Page MenuHomePhabricator

[SLP] allow matching integer min/max intrinsics as reduction ops
ClosedPublic

Authored by spatel on Mar 19 2021, 12:53 PM.

Details

Summary

As noted in D98152, we need to patch SLP to avoid regressions when we start canonicalizing to integer min/max intrinsics.
Most of the real work to make this possible was in 7202f47508 .
But I am posting this for review just in case anyone sees or knows of other problems that may result from the switch to intrinsics.

I suspect that we will need to adjust the cost models or tests because the PhaseOrdering test in D98152 still doesn't vectorize with only x86 SSE2 (it does change if I add an attribute for SSE4.1).

Diff Detail

Event Timeline

spatel created this revision.Mar 19 2021, 12:53 PM
spatel requested review of this revision.Mar 19 2021, 12:53 PM
Herald added a project: Restricted Project. · View Herald TranscriptMar 19 2021, 12:53 PM

I suspect that we will need to adjust the cost models or tests because the PhaseOrdering test in D98152 still doesn't vectorize with only x86 SSE2 (it does change if I add an attribute for SSE4.1).

Taking a closer look at that example, and I think this will actually be an improvement (ie, we should adjust the test, not the cost model).

Currently, we are favoring vectorization based on x86 SSE2 costs, but it seems wrong...

Without vectorizing we have a chain of cmov:

movl	(%rdi), %eax
movl	4(%rdi), %ecx
cmpl	%eax, %ecx
cmovll	%ecx, %eax
movl	8(%rdi), %ecx
cmpl	%eax, %ecx
cmovll	%ecx, %eax
movl	12(%rdi), %ecx
cmpl	%eax, %ecx
cmovll	%ecx, %eax

With vectorization (but without the expected min/max instructions or even blendv), we have more code + transfer from xmm to GPR:

movdqu	(%rdi), %xmm0
pshufd	$238, %xmm0, %xmm1              # xmm1 = xmm0[2,3,2,3]
movdqa	%xmm1, %xmm2
pcmpgtd	%xmm0, %xmm2
pand	%xmm2, %xmm0
pandn	%xmm1, %xmm2
por	%xmm0, %xmm2
pshufd	$85, %xmm2, %xmm0               # xmm0 = xmm2[1,1,1,1]
movdqa	%xmm0, %xmm1
pcmpgtd	%xmm2, %xmm1
pand	%xmm1, %xmm2
pandn	%xmm0, %xmm1
por	%xmm2, %xmm1
movd	%xmm1, %eax
RKSimon accepted this revision.Mar 22 2021, 7:15 AM

LGTM - I agree pre-SSE41 4i32 min/max patterns aren't particularly great so you should probably just ensure we have SSE4.1 + later test coverage in D98152

This revision is now accepted and ready to land.Mar 22 2021, 7:15 AM

FYI: this is causing bug https://bugs.llvm.org/show_bug.cgi?id=49730. It seems that there is more than one place scattered over the code that match exactly select instruction, and they need some update. I propose to revert this and re-enable after all such places are updated properly.

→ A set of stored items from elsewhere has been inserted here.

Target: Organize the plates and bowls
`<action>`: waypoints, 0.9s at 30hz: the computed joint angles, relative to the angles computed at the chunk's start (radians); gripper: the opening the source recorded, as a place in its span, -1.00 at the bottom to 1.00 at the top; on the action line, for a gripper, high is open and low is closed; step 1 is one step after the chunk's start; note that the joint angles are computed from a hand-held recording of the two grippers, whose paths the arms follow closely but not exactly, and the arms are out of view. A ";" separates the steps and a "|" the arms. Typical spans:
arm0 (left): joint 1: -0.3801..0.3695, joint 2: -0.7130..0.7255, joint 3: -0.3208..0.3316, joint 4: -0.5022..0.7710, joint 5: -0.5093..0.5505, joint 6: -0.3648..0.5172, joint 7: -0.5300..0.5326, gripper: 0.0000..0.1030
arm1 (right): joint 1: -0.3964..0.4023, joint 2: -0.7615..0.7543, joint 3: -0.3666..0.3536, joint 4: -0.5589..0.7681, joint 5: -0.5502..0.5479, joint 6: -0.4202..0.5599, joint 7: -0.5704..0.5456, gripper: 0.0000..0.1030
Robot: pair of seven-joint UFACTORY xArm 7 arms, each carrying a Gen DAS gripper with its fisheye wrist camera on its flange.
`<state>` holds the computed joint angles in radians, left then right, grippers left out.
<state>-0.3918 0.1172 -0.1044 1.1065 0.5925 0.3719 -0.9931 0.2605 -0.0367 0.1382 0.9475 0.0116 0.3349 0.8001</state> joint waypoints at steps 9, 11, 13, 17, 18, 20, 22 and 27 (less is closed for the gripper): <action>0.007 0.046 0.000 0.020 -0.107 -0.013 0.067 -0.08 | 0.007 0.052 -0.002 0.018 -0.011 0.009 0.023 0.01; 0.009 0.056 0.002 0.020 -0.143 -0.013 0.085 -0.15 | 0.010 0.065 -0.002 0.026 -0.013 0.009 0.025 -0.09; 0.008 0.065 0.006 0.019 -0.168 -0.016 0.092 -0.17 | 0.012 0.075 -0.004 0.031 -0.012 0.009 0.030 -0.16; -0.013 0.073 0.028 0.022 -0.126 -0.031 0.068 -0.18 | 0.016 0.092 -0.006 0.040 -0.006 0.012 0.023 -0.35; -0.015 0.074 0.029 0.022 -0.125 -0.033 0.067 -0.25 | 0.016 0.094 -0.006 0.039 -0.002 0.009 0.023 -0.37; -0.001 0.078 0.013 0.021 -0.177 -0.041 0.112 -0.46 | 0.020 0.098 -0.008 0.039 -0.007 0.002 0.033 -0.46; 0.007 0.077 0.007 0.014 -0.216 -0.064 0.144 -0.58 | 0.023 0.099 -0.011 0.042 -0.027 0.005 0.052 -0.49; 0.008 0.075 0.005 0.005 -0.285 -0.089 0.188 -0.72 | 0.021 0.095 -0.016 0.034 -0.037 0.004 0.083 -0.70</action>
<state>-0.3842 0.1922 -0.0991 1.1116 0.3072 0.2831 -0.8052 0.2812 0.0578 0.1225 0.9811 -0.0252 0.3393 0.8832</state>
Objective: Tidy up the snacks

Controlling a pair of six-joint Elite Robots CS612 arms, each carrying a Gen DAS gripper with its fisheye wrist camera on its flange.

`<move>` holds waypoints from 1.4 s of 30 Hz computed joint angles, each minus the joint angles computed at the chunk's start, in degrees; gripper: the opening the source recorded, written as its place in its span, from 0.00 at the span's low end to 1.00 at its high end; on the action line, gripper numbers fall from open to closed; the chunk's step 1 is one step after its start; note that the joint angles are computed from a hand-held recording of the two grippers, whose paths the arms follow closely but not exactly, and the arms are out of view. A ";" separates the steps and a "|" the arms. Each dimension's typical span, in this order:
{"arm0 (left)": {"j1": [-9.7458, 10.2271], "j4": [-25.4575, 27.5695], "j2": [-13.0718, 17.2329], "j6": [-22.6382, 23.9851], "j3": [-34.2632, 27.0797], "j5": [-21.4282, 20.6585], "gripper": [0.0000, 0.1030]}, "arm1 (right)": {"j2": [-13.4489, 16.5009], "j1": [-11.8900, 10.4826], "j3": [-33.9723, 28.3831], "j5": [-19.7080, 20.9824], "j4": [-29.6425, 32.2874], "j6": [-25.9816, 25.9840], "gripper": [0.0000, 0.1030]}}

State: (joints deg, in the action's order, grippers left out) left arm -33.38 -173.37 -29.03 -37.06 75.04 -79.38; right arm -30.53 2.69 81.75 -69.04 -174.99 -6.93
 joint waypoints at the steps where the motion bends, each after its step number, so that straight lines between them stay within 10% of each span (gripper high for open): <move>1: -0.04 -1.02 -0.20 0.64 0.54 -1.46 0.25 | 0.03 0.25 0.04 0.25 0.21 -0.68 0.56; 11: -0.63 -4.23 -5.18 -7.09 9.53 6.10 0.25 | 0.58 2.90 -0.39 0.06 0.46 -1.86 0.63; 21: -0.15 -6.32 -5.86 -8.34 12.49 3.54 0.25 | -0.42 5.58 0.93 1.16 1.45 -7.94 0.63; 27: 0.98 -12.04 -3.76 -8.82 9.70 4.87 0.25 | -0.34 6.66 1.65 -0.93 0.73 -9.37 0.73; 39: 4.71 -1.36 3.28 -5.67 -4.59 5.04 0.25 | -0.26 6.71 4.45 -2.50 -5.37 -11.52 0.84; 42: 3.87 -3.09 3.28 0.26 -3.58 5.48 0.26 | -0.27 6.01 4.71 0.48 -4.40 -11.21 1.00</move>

spatel reopened this revision.Mar 26 2021, 11:41 AM

Reopening - the original commit was reverted because it could crash ( https://llvm.org/PR49730 ).

This revision is now accepted and ready to land.Mar 26 2021, 11:41 AM
spatel updated this revision to Diff 333602.Mar 26 2021, 11:48 AM
spatel added a reviewer: mkazantsev.

Patch updated:
This version includes a change to create min/max intrinsics only if we started by matching min/max intrinsics. We continue to create cmp+select if the original code matched that pattern. This avoids the crashing seen in PR49730. Hopefully, we can remove all of the select matching/creation after we canonicalize to the intrinsics.

We could pull the new part of this patch into an NFC-preliminary commit, but I could not find a way to show a test difference from that part alone.

mkazantsev added a comment.EditedMar 28 2021, 10:25 PM

I confirm that with this version of patch the original failure is gone. For me it looks fine, but I'm not a compitent reviewer to approve it because I don't know SLP well enough. Thanks!

RKSimon accepted this revision.Mar 29 2021, 3:54 AM

LGTM

I confirm that with this version of patch the original failure is gone. For me it looks fine, but I'm not a compitent reviewer to approve it because I don't know SLP well enough. Thanks!

Thanks again for fuzz testing this! I can't say if there are more corner-cases that I haven't accounted for.
If we can't get this right, an alternative approach would be to give up on trying to handle both forms (cmp+select and intrinsic) of min/max. We could change SLP to only recognize min/max intrinsics simultaneously with the patch for instcombine that canonicalizes to those forms.